■ **What the task asks**
Your answer must be the listing repeated word for word, without its pictures.

________________________________________

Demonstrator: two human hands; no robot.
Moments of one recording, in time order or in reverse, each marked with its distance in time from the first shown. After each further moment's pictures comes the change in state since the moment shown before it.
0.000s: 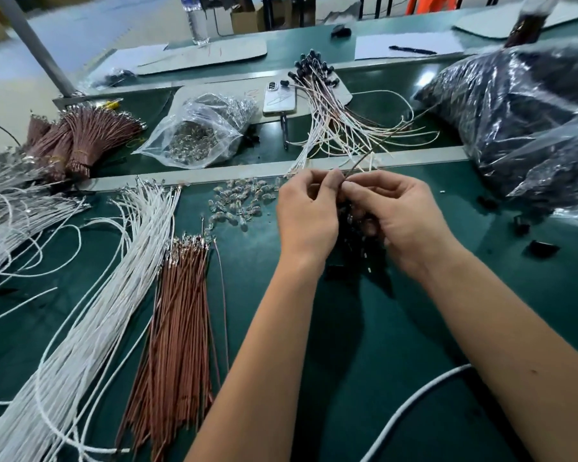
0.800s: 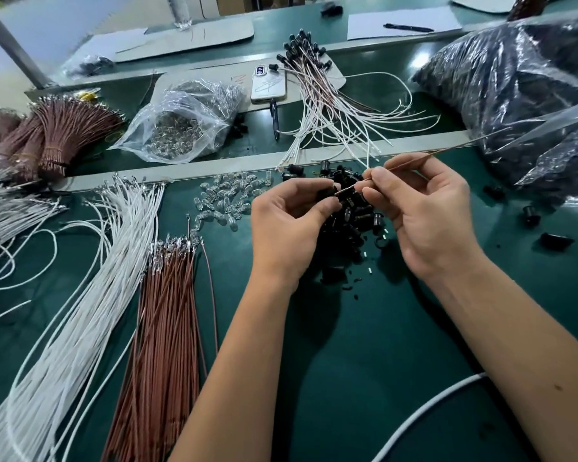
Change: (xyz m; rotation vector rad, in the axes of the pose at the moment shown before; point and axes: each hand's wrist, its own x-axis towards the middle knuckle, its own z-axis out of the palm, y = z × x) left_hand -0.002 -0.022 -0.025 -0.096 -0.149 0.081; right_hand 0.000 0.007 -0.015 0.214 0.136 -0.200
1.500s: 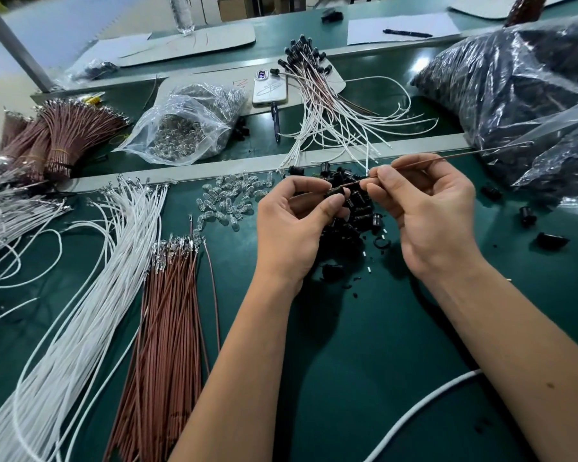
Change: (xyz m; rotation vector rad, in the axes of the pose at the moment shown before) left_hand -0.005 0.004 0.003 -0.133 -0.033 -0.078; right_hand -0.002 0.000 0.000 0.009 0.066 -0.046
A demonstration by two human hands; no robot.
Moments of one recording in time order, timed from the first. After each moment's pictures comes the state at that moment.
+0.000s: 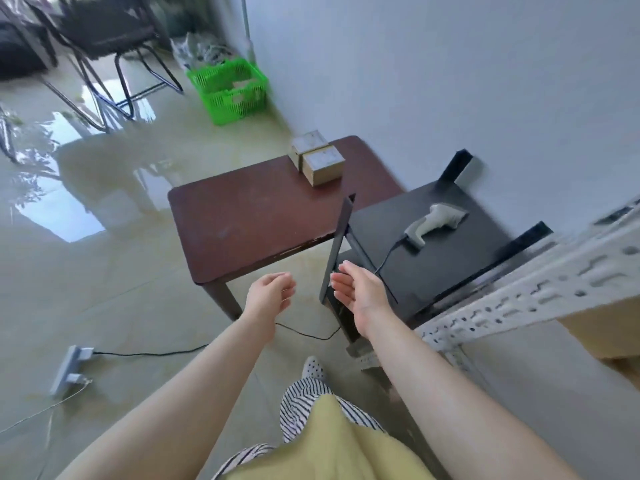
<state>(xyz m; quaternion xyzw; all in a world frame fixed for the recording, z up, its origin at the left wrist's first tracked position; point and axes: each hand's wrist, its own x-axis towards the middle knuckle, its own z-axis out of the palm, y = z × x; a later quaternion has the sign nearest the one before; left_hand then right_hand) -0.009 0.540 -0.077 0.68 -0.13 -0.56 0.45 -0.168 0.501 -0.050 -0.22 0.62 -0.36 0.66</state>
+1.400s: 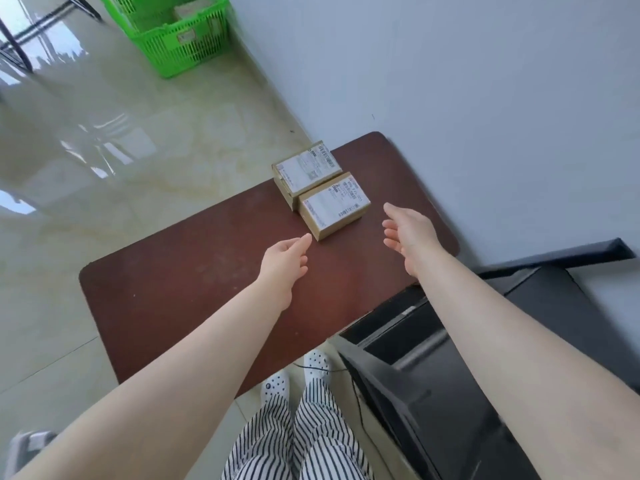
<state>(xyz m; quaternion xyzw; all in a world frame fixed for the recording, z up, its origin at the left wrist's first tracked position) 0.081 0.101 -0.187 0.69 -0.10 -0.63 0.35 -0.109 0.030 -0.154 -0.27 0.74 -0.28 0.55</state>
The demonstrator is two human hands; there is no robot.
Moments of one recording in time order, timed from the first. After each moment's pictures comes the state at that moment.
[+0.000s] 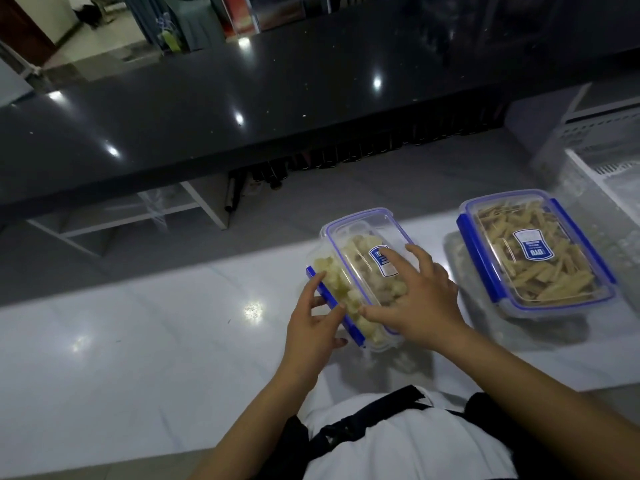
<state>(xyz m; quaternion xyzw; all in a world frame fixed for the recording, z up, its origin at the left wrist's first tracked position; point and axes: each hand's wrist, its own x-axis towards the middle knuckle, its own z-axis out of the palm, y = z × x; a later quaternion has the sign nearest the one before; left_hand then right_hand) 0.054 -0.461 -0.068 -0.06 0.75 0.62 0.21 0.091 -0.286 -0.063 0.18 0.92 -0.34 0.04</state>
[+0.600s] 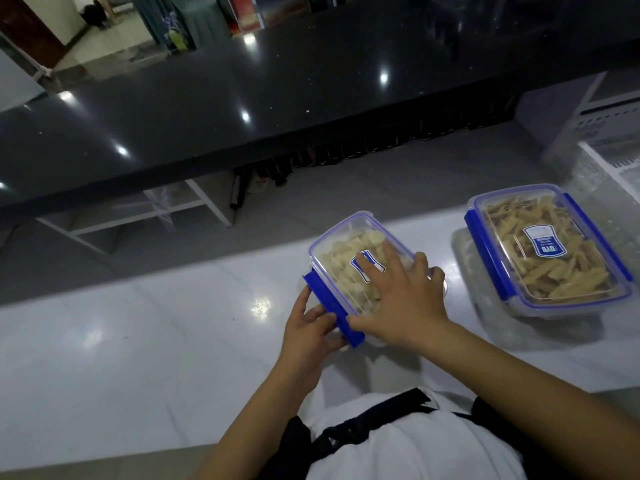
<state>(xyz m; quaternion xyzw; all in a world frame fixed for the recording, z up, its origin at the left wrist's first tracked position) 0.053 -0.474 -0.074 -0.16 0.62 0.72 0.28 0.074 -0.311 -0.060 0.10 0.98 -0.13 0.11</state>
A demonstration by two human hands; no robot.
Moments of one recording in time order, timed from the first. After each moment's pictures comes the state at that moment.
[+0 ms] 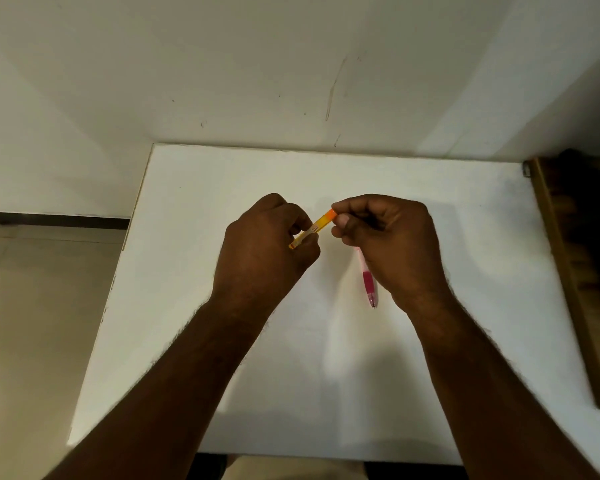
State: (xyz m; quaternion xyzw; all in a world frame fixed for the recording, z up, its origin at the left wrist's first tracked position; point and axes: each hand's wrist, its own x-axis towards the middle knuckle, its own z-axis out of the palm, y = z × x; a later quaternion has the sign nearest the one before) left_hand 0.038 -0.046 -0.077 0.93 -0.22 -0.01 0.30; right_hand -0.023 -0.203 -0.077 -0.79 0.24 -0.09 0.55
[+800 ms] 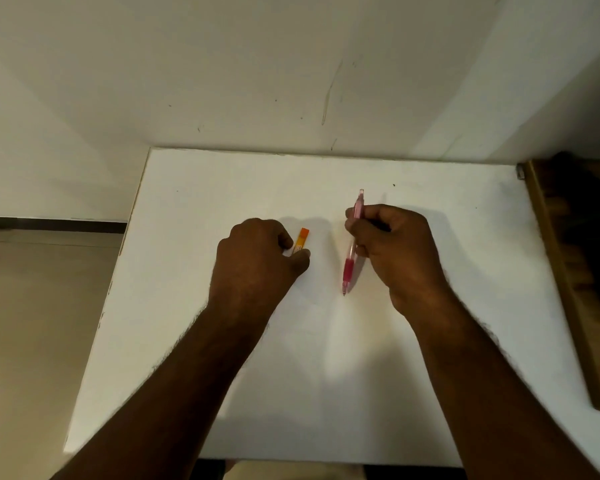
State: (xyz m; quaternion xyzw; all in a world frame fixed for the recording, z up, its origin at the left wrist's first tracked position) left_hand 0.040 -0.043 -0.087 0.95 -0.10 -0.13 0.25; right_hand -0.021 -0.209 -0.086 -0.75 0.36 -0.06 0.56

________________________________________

■ **Expected answer**
Demonstrator: two human hands; no robot.
Moments of one recording, in time order or in reverse, each marked with its distance in time from the first shown. After each further moment's pictures comes the change in state since the moment shown before it.
0.000s: 
0.800s: 
Change: (xyz m; rotation vector rad, in the axes of the pose at the moment shown before; point and axes: each hand's wrist, its own x-axis towards the middle knuckle, its own z-axis out of the palm, y = z × x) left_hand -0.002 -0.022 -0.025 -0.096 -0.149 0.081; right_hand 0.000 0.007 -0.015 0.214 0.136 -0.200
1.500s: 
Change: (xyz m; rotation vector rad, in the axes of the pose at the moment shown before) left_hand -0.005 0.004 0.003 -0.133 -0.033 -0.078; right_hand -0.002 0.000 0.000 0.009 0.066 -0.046
A demonstration by two human hands; no robot.
Moments of one recording in time order, timed from the first. After each moment's pictures comes the state at that moment.
+0.000s: 
<state>(xyz m; quaternion xyzw; all in a world frame fixed for the recording, z up, its origin at the left wrist's first tracked position; point and axes: each hand's wrist, its own x-axis towards the middle knuckle, its own z-axis out of the palm, y = z × x; a later quaternion has the sign nearest the one before; left_hand then right_hand) -0.009 0.540 -0.077 0.68 -0.13 -0.56 0.45 -0.168 0.501 -0.050 -0.22 0.62 -0.36 0.66</state>
+1.400s: 
<state>(xyz m; quaternion xyzw; all in a world frame fixed for the recording, z up, its origin at the left wrist's first tracked position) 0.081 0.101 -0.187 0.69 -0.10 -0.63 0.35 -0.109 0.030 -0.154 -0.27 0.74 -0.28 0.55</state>
The demonstrator is two human hands; there is no robot.
Moments of one recording in time order, timed from the first. After each moment's pictures comes the state at that moment.
[+0.000s] 
<state>(xyz m; quaternion xyzw; all in a world frame fixed for the recording, z up, its origin at the left wrist's first tracked position; point and axes: each hand's wrist, its own x-axis towards the middle knuckle, its own z-axis out of the palm, y = z × x; a later quaternion has the sign nearest the one before; left_hand then right_hand) 0.054 -0.461 -0.068 -0.06 0.75 0.62 0.21 0.091 -0.286 -0.063 0.18 0.92 -0.34 0.04</state>
[+0.600s] 
<state>(xyz m; quaternion xyzw; all in a world frame fixed for the recording, z up, its origin at the left wrist's first tracked position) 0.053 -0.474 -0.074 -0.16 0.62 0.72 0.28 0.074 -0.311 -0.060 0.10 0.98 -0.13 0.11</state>
A demonstration by two human hands; no robot.
Moments of one recording in time order, timed from the first. After each moment's pictures comes the state at that moment.
[+0 ms] 
State: (xyz m; quaternion xyzw; all in a world frame fixed for the recording, z up, its origin at the left wrist's first tracked position; point and axes: each hand's wrist, its own x-axis towards the middle knuckle, its own z-axis out of the palm, y = z × x; a later quaternion has the sign nearest the one before) left_hand 0.038 -0.046 -0.077 0.93 -0.22 -0.01 0.30; right_hand -0.023 -0.203 -0.077 -0.79 0.24 -0.09 0.55
[+800 ms] 
State: (xyz m; quaternion xyzw; all in a world frame fixed for the recording, z up, its origin at the left wrist's first tracked position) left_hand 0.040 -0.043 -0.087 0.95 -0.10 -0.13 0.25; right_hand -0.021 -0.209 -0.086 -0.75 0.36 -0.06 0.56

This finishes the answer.